_WHAT IS NEEDED_:
All that is wanted is an exact copy of the line containing "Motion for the" and the lines after it, through the end of the records.

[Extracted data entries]

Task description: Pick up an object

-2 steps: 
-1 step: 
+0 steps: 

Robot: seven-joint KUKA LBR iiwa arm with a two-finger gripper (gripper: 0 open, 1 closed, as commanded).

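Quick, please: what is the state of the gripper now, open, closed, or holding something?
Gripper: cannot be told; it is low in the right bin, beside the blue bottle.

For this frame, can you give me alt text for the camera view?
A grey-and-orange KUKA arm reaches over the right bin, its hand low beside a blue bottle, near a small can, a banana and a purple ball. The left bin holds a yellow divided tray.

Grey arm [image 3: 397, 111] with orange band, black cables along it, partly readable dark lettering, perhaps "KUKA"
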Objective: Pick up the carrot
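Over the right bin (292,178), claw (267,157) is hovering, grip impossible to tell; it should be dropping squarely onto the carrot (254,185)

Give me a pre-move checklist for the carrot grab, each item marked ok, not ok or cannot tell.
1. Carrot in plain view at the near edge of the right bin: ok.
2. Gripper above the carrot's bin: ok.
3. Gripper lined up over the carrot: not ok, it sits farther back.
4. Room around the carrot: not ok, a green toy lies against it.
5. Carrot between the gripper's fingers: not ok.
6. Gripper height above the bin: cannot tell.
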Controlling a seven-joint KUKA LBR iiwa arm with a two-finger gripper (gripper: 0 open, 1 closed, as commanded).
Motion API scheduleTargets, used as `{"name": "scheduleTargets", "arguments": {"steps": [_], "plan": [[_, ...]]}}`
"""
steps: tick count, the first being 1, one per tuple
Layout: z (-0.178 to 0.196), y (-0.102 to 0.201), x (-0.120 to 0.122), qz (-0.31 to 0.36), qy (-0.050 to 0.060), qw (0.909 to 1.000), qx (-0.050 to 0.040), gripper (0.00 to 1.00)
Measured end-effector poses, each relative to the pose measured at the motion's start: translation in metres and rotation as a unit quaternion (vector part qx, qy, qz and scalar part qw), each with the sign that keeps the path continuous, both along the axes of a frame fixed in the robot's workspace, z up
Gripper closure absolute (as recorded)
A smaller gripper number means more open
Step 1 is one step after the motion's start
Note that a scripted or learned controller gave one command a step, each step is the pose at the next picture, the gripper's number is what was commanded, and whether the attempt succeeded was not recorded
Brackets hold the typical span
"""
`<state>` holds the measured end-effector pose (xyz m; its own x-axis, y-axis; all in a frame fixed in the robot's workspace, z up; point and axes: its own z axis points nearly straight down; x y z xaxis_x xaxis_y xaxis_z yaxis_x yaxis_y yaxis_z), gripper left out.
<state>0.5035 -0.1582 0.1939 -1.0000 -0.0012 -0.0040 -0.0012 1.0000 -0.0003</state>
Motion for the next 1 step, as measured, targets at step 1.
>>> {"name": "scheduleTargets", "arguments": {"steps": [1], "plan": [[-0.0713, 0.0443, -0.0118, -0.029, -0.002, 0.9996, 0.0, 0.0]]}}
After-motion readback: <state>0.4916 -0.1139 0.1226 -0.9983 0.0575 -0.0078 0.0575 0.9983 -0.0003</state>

_ANSWER TO THE EXERCISE_:
Motion for the next 1 step, as measured, targets at step 1.
>>> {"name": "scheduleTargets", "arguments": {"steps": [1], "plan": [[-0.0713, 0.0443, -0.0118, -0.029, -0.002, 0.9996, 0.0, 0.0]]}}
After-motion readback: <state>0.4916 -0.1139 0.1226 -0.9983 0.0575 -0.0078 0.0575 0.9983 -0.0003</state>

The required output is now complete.